§ **Work to complete**: The data below should be transcribed in full, with no picture included.

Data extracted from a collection
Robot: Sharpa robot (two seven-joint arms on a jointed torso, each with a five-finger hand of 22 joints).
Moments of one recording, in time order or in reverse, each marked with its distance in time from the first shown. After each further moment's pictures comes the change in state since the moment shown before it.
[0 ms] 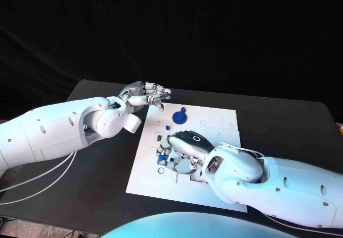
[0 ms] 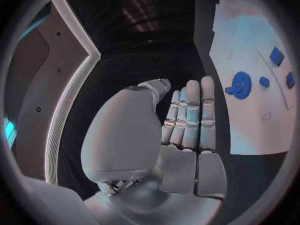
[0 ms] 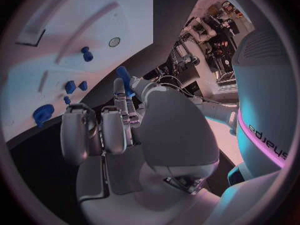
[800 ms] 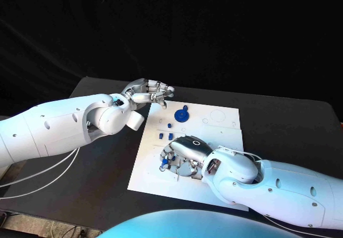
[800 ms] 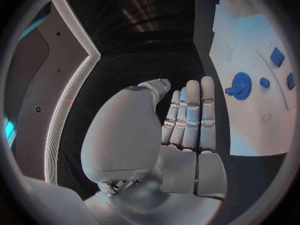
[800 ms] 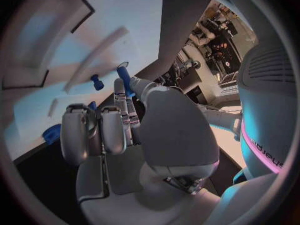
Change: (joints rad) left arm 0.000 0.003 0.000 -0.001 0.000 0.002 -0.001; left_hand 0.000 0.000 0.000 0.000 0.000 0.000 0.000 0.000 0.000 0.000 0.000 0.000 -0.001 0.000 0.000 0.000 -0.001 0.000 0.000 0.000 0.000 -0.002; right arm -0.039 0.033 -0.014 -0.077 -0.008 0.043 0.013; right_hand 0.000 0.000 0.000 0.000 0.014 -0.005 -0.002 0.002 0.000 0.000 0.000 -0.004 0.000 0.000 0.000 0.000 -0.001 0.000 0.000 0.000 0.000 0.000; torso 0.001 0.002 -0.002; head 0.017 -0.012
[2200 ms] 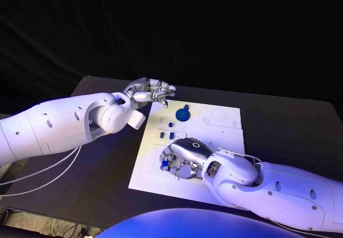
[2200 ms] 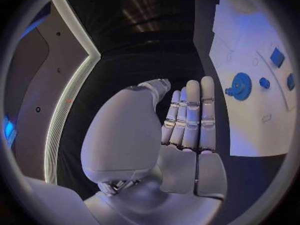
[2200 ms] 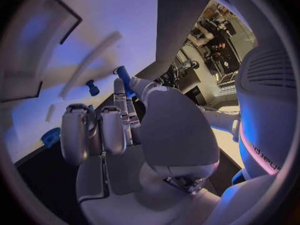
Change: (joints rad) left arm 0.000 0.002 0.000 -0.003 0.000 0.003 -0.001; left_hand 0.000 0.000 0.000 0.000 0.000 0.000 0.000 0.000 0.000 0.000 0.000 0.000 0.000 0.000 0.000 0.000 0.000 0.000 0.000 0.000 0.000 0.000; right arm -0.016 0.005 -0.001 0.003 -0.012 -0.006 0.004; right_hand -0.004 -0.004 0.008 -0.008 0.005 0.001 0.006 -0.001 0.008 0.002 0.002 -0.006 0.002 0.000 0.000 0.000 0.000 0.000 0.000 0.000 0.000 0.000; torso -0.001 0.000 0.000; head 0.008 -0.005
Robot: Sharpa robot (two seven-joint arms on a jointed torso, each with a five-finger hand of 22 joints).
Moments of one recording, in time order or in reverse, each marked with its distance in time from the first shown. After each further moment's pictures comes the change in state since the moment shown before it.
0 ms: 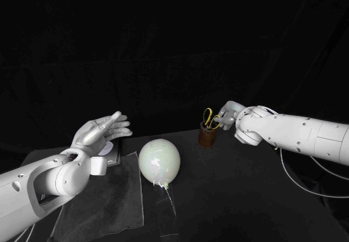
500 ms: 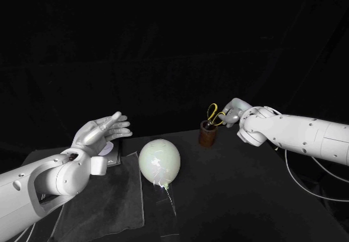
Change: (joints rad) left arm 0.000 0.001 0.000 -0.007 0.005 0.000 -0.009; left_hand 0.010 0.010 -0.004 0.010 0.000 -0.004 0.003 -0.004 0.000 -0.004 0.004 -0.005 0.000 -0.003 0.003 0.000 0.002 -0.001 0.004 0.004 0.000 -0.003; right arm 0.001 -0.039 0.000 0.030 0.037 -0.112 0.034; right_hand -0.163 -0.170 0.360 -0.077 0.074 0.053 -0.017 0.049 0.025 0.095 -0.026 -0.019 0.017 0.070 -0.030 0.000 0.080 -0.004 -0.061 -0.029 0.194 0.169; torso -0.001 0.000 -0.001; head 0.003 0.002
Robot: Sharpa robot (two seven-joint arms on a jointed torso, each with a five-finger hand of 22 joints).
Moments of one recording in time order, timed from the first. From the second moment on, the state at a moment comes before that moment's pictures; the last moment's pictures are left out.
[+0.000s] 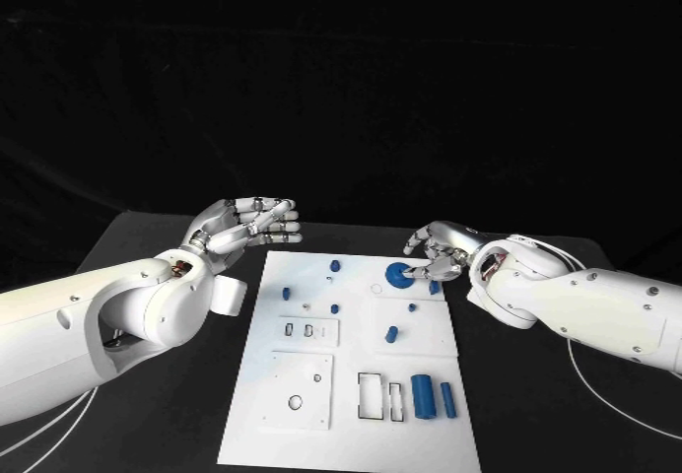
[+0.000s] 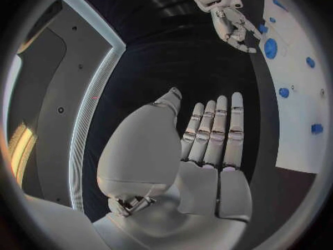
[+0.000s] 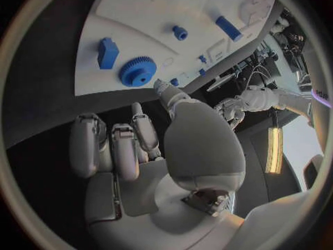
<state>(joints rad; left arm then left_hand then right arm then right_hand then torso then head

§ **Written reply**:
Robot: Sharpa robot (two seven-joint arms on a jointed torso, each with a five-finger hand of 22 joints).
Moments of one recording, in time order or in reverse, each marked with its distance in time from the first shown. After each further moment's pictures comes the change in state since the moment shown before it.
[0 ms] 
[0 ms] 
[0 ms] 
[800 ms] 
[800 ms] 
[800 ms] 
Change: (joints rad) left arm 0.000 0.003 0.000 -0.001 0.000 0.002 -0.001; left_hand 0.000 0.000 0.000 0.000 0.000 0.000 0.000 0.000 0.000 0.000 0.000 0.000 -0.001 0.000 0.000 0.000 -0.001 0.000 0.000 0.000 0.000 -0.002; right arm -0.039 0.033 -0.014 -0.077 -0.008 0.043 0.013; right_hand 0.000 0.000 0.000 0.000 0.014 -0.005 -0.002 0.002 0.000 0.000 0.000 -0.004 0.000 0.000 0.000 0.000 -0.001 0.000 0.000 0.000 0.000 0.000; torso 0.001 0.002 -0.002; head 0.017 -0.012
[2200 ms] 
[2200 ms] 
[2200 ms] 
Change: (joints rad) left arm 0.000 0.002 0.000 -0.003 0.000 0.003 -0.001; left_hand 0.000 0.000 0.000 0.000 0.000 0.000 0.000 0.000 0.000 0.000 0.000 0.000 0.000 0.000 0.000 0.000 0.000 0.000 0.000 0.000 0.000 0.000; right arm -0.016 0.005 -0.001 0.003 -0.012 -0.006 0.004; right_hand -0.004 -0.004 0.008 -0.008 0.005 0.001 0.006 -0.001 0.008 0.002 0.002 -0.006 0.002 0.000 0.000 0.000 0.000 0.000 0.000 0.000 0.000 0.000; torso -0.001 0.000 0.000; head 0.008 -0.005
Robot: Sharpa robot (two seven-joint arms on a jointed torso, each with a five-finger hand of 22 joints).
Moments of one recording, in time order or in reverse, each marked with its distance in time from the first shown. After each further moment's pictures comes the change in state since the moment shown before it.
0 ms: 
500 ms: 
Change: (joints rad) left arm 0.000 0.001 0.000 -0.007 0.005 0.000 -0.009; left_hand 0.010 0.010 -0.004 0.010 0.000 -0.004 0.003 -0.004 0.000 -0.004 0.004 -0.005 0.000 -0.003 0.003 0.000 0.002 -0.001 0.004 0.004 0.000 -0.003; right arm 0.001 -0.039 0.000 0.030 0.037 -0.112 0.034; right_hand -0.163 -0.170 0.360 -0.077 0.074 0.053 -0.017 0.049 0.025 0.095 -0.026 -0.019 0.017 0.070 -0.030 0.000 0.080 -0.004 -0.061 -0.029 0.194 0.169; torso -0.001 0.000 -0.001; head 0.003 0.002
Robot: Sharpa robot (two seven-joint arms on a jointed torso, each with a five-finger hand of 22 joints).
Moments of one recording in time order, timed from the first. From the second moment on, the state at a moment comes before that moment's pictures; the last moment's pictures are left out.
[+0.000s] 
[+0.000s] 
[+0.000s] 
<state>(joints rad; left arm then left_hand then right arm then right_hand then torso then head

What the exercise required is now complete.